Supported input formats (`-f` when needed):
| `safetensors` | `.safetensors` |
| `gguf` | `.gguf`, `.bin` with sniff / name heuristics |
| `onnx` | `.onnx` |
| `pytorch` | `.pt`, `.pth`, name-heuristic `.bin` |
Ambiguous files (e.g. extensionless or generic `.bin`): the CLI may **sniff** GGUF / zip (PyTorch-ish) / small Safetensors blobs (see [SPEC.md](./SPEC.md)).
## Generated server HTTP API (`model-serve`)
| `GET` | `/info` | JSON: `name`, `architecture`, `total_params`, `total_bytes`, `tensors` (names). |
| `POST` | `/infer` | Request JSON: `{ "input": [f32, ...] }`. Response: `{ "output": [f32, ...] }` (placeholder passthrough until real graph lowering exists). |
Both responses are `application/json`.
## Format references (parsers / exports)
- Safetensors — [huggingface/safetensors](https://github.com/huggingface/safetensors)
- GGUF — [GGML GGUF notes](https://github.com/ggerganov/ggml/blob/master/docs/gguf.md)

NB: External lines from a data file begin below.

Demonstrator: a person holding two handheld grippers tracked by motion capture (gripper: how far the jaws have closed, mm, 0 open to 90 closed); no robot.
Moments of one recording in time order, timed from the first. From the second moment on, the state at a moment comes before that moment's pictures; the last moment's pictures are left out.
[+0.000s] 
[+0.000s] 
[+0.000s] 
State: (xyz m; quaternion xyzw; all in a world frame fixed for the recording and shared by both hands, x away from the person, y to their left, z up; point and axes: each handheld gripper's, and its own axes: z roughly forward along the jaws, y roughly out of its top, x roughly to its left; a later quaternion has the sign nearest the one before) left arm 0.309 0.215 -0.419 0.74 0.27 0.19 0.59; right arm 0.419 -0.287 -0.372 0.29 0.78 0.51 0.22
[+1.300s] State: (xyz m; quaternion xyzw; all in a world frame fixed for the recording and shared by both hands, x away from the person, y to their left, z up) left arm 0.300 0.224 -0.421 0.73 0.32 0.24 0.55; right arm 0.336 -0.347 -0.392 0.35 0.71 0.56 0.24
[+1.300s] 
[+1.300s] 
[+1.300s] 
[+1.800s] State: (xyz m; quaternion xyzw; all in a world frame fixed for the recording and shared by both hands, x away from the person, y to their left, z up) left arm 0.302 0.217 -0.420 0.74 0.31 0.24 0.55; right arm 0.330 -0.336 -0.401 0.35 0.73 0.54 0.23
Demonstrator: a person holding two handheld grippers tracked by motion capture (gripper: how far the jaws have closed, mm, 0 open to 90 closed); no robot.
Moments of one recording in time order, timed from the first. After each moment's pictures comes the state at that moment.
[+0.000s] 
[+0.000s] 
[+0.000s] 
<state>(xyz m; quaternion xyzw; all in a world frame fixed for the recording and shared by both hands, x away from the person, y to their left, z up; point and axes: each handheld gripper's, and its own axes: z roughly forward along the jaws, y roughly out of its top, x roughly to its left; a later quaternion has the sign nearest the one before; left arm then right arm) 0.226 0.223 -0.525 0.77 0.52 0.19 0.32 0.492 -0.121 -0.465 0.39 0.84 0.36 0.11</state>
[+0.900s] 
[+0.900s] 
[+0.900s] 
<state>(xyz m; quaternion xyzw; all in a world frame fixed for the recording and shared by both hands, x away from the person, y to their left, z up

- ONNX — [onnx.ai](https://onnx.ai/onnx/intro/)
- PyTorch checkpoints — pickle/zip layouts; prefer Safetensors exports for portability.
## Repository layout
- `src/` — CLI, parsers, `Model` IR, codegen, runtime helpers.
- `examples/` — usage examples.
- `tests/` — integration tests.
See [SPEC.md](./SPEC.md), [ARCHITECTURE.md](./ARCHITECTURE.md), and [TODO.md](./TODO.md).
## License
Licensed under the Apache License, Version 2.0 ([LICENSE](./LICENSE)).